2日(火)、SFCにて「未来構想キャンプ」が開催された。未来構想キャンプは高校生を対象としたワークショップ(以下、WS)で、高校生らと共にSFCの求める「実行力」について考えることを目的として行われた。当日は、様々なWSが繰り広げられた。


 WSは全部で5部門で、それぞれ事前に告知されていた選考課題で選抜された人のみが受けることが出来る。どのWSも非常に個性豊かな色を見せていたので、ひとつずつ見ていこう。

WS1 :デジファブ・ワークショップ/未来のものづくり

WS1では「ものづくり」がテーマだ。高校生は「レゴを超えるおもちゃをつくる」という課題に挑戦した。教室内には様々な素材が並び、どれを選びどう使うかは全て自由だ。

アイデアをカタチにするまでのプロセスは、すべて高校生が自分の手で行う。自然の中から「モジュール」を見つけ出し、プロダクトに活かすという斬新な試みもなされていた。高校生が普段の生活では滅多に触れることのない3Dプリンターやレーザーカッターなどを楽しそうに操作し、プロダクトを作り上げる姿が印象的だった。

WS2 :リトルプレス・ワークショップ

WS2は「取材力」「編集力」「表現力」を体験的に学ぶことを目的として行われた。キャンパスで実施される他のWSを取材したうえで、実際に「かわら版」の出版を行う。半日で取材から編集までを行わなければならず、時間的制約を見据えたうえでの計画的な行動が求められた。

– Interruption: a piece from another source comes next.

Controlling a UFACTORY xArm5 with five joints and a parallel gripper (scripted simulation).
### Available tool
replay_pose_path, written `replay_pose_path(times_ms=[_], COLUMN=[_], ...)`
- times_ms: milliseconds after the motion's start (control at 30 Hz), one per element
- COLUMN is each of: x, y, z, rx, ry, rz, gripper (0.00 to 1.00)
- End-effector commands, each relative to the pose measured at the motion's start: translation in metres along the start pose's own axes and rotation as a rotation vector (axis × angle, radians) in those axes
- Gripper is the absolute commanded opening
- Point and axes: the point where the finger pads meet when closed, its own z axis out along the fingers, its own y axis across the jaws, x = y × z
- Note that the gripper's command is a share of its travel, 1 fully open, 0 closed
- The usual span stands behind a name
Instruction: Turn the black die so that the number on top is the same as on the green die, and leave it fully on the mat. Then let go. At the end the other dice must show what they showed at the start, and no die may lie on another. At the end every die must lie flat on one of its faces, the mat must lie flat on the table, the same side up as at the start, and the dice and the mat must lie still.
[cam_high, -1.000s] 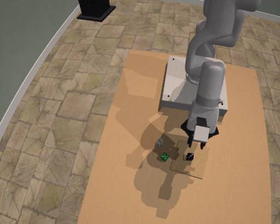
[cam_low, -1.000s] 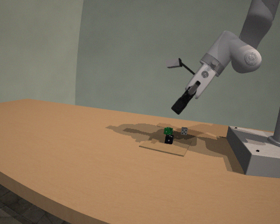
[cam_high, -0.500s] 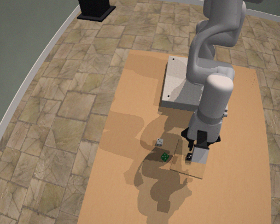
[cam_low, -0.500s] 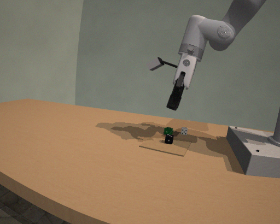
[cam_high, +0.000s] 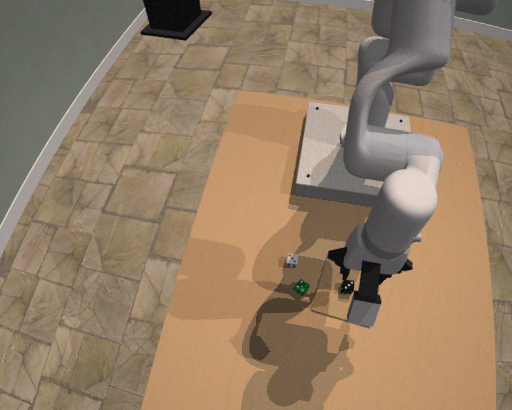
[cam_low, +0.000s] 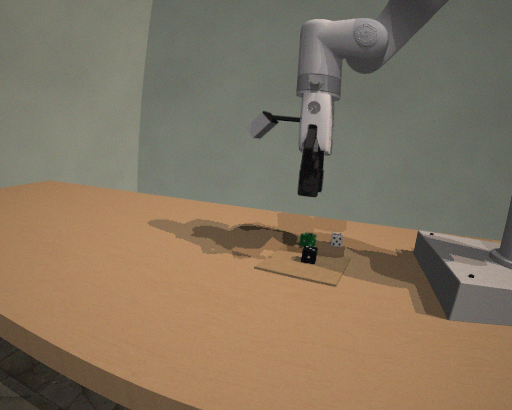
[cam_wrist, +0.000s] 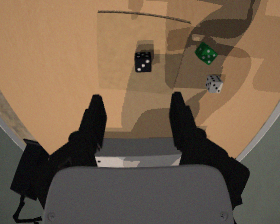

WS2の参加者は5つのグループに分けられ、取材から記事作成までのプロセスは、グループでの話し合いを通して進められた。最終的にすべてのグループが「かわら版」を完成させ、キャンプ終了時、他のWS参加者に自分たちの成果を配布していた。

WS3 :社会デザイン・ワークショップ ― 2040年の世界を構想する

WS3では「2040年、世界はどうなっているのか」をテーマに、社会を多様な視点から眺めるグループワークが行われた。高校生は、机の上に多くの付箋をならべ、ものごとを整理した後、様々な側面から世界を構想していった。

WSの全行程は立ったまま行われ、机の上の付箋を指差しつつ、グループ内で活発な議論が交わされていた。WSの最後には、各グループから「2040年の世界」についてのプレゼンが行われた。

WS4 :社会イノベーション・ワークショップ

WS4は「地域の活性化に向けてなにをするべきか」をテーマに、政策・計画・方向性の観点から地域活性化を考えた。WS参加者は4つのグループに分けられ、地域活性化のためになにをするのかについて、ディスカッションを行った。WSの最後には、グループ内で出た案のプレゼンテーションが行われた

付箋や模造紙を有効に使い、4つのグループそれぞれが個性のある地域活性化案を出していたのが印象的であった。

WS5 :外国語教育環境デザイン・ワークショップ

WS5は「新しい外国語教育の提案」をテーマに、外国語を「教える」のではなく「学ぶ」ための教育のありかたを追求した。高校生は、多言語教育が持ち味とされるSFCだからこそできる外国語教育のありかたを、ディスカッションを通じて考えた。

参加した高校生のほとんどは海外経験者であり、海外の教育をふまえた上で、日本の外国語教育の問題点を探っていった。WSでは、実際にタブレットPCを用いたビデオ教材が作成され、個性豊かな学習環境案がプレゼンされた。

表彰式、そして閉幕

全てのWSが終了し、最後に表彰式が行われた。表彰式ではWS内で活躍をみせた高校生に国領二郎総合政策学部長から手渡しで賞状が渡された。賞状をもらう高校生は喜色満面で、中には嬉し泣きをする人もいた。表彰は42人行われた。
 

未来構想キャンプの閉幕にあたり、高校生へのメッセージとして、国領二郎総合政策学部長は「上下の別がないSFCでカタチあるものをつくりだそう」と述べ、村井純環境情報学部長は「本当のことに接する未来構想キャンプでお互いの個性を尊重し、お互いを尊重しよう」と述べた。
 初めての試みとなった未来構想キャンプ、震災の影響を受け、教員も高校生も手探り状態での開催ではあったが、結果的には非常に魅力的なイベントになったと言えるだろう。